Listed records -
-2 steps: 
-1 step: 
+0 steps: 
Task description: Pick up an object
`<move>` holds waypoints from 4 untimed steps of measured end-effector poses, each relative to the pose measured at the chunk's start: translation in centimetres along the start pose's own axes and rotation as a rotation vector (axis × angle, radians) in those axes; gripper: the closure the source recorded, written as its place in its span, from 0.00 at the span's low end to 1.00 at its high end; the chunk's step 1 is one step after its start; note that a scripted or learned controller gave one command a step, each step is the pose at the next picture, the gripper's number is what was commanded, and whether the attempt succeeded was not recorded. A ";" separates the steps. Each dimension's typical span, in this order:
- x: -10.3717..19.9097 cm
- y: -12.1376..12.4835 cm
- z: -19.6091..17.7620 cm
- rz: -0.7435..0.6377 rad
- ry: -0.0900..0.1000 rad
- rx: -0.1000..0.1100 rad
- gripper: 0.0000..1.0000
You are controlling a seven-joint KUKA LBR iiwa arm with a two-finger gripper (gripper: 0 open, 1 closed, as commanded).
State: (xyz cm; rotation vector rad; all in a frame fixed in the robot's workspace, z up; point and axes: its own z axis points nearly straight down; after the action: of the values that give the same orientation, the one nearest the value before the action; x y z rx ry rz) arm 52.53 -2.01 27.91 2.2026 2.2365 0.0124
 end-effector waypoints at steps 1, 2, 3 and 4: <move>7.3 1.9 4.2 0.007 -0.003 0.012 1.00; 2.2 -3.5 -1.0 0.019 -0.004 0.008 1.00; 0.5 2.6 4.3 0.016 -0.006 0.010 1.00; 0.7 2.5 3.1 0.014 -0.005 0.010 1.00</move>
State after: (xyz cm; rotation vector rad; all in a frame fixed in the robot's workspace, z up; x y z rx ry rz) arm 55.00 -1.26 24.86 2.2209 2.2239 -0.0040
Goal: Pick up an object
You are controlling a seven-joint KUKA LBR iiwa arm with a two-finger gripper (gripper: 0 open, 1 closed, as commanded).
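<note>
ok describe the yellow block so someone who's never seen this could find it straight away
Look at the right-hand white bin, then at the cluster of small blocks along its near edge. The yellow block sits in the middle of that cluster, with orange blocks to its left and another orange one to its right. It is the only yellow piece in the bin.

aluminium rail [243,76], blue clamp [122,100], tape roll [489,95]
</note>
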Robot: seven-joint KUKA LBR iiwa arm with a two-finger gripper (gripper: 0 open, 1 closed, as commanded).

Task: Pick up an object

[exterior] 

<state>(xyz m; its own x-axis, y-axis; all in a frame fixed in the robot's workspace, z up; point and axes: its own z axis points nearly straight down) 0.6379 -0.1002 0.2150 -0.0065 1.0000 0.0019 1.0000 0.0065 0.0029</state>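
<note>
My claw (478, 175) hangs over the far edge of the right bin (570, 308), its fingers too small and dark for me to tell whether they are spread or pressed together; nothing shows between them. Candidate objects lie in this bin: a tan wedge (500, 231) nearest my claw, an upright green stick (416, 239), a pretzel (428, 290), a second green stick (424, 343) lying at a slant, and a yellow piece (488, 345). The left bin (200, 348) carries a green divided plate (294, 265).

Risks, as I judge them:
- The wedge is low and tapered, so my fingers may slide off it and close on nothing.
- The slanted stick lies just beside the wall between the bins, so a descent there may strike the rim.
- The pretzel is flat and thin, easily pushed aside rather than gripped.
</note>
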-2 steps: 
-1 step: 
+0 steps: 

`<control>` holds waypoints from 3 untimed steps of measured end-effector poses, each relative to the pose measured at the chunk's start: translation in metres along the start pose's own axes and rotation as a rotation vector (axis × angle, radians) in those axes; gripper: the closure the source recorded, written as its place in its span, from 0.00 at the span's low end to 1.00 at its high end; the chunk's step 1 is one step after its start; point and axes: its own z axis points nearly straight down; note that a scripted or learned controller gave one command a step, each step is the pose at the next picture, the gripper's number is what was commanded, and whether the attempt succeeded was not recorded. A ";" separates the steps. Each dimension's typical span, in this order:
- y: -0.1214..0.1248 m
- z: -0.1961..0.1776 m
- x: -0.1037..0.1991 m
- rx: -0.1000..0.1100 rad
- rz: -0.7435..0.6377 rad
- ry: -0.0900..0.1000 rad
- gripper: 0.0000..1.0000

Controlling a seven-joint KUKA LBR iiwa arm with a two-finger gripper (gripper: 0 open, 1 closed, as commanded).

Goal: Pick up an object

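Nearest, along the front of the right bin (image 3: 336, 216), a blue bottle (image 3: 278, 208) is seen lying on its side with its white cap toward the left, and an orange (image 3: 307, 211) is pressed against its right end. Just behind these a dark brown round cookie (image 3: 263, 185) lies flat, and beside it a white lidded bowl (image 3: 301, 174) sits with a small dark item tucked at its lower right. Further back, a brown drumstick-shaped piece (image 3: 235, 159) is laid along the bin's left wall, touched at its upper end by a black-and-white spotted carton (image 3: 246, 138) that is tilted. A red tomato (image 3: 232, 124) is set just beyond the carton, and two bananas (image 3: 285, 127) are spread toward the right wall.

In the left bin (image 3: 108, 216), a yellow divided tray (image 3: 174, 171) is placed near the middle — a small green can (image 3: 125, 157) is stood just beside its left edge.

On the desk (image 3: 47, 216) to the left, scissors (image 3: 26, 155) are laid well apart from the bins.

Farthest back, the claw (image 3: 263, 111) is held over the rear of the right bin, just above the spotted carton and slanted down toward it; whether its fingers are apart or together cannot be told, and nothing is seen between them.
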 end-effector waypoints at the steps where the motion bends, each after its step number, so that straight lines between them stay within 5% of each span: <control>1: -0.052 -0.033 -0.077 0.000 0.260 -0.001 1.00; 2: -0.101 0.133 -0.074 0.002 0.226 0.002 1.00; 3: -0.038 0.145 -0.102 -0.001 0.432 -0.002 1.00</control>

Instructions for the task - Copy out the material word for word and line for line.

Answer space -
-2 steps: 
-1 step: 
+0 steps: 
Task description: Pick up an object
`<move>` holds waypoints from 4 untimed steps of measured end-effector poses, each relative to the pose measured at the chunk's start: translation in centimetres along the start pose's own axes and rotation as a rotation vector (axis × angle, radians) in those axes; gripper: the closure the source recorded, written as its place in its span, from 0.00 at the span's low end to 1.00 at its high end; the chunk's step 1 is one step after its start; note that a scripted or learned controller gave one command a step, each step is the pose at the next picture, the gripper's number is what was commanded, and whether the attempt succeeded was not recorded. A ";" separates the steps. Each dimension's typical span, in this order:
- x: -10.3717..19.9097 cm
- y: -12.1376..12.4835 cm
- z: -19.6091..17.7620 cm
- rz: -0.7435..0.6377 rad
- ry: -0.0900..0.1000 rad
- rx: -0.1000..0.1100 rad
- gripper: 0.0000..1.0000
You are controlling a seven-joint KUKA LBR iiwa arm with a two-finger gripper (gripper: 0 open, 1 closed, as commanded).
State: (xyz cm; rotation vector rad; all in a frame fixed in the robot's workspace, z up; point and axes: its own z axis points nearly straight down; after the action: of the values that give the same orientation, the one nearest the value before the action; x y z rx ry rz) arm 52.53 -2.01 27.91 2.2026 2.2365 0.0124
 end-effector waypoints at steps 1, 2, 3 and 4: <move>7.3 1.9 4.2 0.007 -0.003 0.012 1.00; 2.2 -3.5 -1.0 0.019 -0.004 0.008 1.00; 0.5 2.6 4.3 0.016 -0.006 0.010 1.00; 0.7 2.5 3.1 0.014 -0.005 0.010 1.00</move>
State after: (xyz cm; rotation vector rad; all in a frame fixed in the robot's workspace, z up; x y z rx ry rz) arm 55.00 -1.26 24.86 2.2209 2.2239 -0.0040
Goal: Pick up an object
You are controlling a seven-joint KUKA LBR iiwa arm with a two-finger gripper (gripper: 0 open, 1 closed, as commanded).
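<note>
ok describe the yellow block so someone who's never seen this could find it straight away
Look at the right-hand white bin, then at the cluster of small blocks along its near edge. The yellow block sits in the middle of that cluster, with orange blocks to its left and another orange one to its right. It is the only yellow piece in the bin.

aluminium rail [243,76], blue clamp [122,100], tape roll [489,95]
</note>
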Robot: seven-joint KUKA LBR iiwa arm with a two-finger gripper (gripper: 0 open, 1 closed, as commanded).

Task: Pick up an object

[exterior] 

<state>(xyz m; its own x-axis, y-axis; all in a frame fixed in the robot's workspace, z up; point and axes: its own z axis points nearly straight down) 0.6379 -0.1002 0.2150 -0.0065 1.0000 0.0019 1.0000 0.0065 0.0029</state>
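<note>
My claw (478, 175) hangs over the far edge of the right bin (570, 308), its fingers too small and dark for me to tell whether they are spread or pressed together; nothing shows between them. Candidate objects lie in this bin: a tan wedge (500, 231) nearest my claw, an upright green stick (416, 239), a pretzel (428, 290), a second green stick (424, 343) lying at a slant, and a yellow piece (488, 345). The left bin (200, 348) carries a green divided plate (294, 265).

Risks, as I judge them:
- The wedge is low and tapered, so my fingers may slide off it and close on nothing.
- The slanted stick lies just beside the wall between the bins, so a descent there may strike the rim.
- The pretzel is flat and thin, easily pushed aside rather than gripped.
</note>
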-2 steps: 
-1 step: 
+0 steps: 

`<control>` holds waypoints from 3 untimed steps of measured end-effector poses, each relative to the pose measured at the chunk's start: translation in metres along the start pose's own axes and rotation as a rotation vector (axis × angle, radians) in those axes; gripper: the closure the source recorded, written as its place in its span, from 0.00 at the span's low end to 1.00 at its high end; the chunk's step 1 is one step after its start; point and axes: its own z axis points nearly straight down; note that a scripted or learned controller gave one command a step, each step is the pose at the next picture, the gripper's number is what was commanded, and whether the attempt succeeded was not recorded. A ";" separates the steps. Each dimension's typical span, in this order:
- y: -0.1214..0.1248 m
- z: -0.1961..0.1776 m
- x: -0.1037..0.1991 m
- rx: -0.1000..0.1100 rad
- rz: -0.7435..0.6377 rad
- ry: -0.0900..0.1000 rad
- gripper: 0.0000..1.0000

Controlling a seven-joint KUKA LBR iiwa arm with a two-finger gripper (gripper: 0 open, 1 closed, as commanded).

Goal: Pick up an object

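Nearest, along the front of the right bin (image 3: 336, 216), a blue bottle (image 3: 278, 208) is seen lying on its side with its white cap toward the left, and an orange (image 3: 307, 211) is pressed against its right end. Just behind these a dark brown round cookie (image 3: 263, 185) lies flat, and beside it a white lidded bowl (image 3: 301, 174) sits with a small dark item tucked at its lower right. Further back, a brown drumstick-shaped piece (image 3: 235, 159) is laid along the bin's left wall, touched at its upper end by a black-and-white spotted carton (image 3: 246, 138) that is tilted. A red tomato (image 3: 232, 124) is set just beyond the carton, and two bananas (image 3: 285, 127) are spread toward the right wall.

In the left bin (image 3: 108, 216), a yellow divided tray (image 3: 174, 171) is placed near the middle — a small green can (image 3: 125, 157) is stood just beside its left edge.

On the desk (image 3: 47, 216) to the left, scissors (image 3: 26, 155) are laid well apart from the bins.

Farthest back, the claw (image 3: 263, 111) is held over the rear of the right bin, just above the spotted carton and slanted down toward it; whether its fingers are apart or together cannot be told, and nothing is seen between them.
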 end-effector waypoints at the steps where the motion bends, each after its step number, so that straight lines between them stay within 5% of each span: <control>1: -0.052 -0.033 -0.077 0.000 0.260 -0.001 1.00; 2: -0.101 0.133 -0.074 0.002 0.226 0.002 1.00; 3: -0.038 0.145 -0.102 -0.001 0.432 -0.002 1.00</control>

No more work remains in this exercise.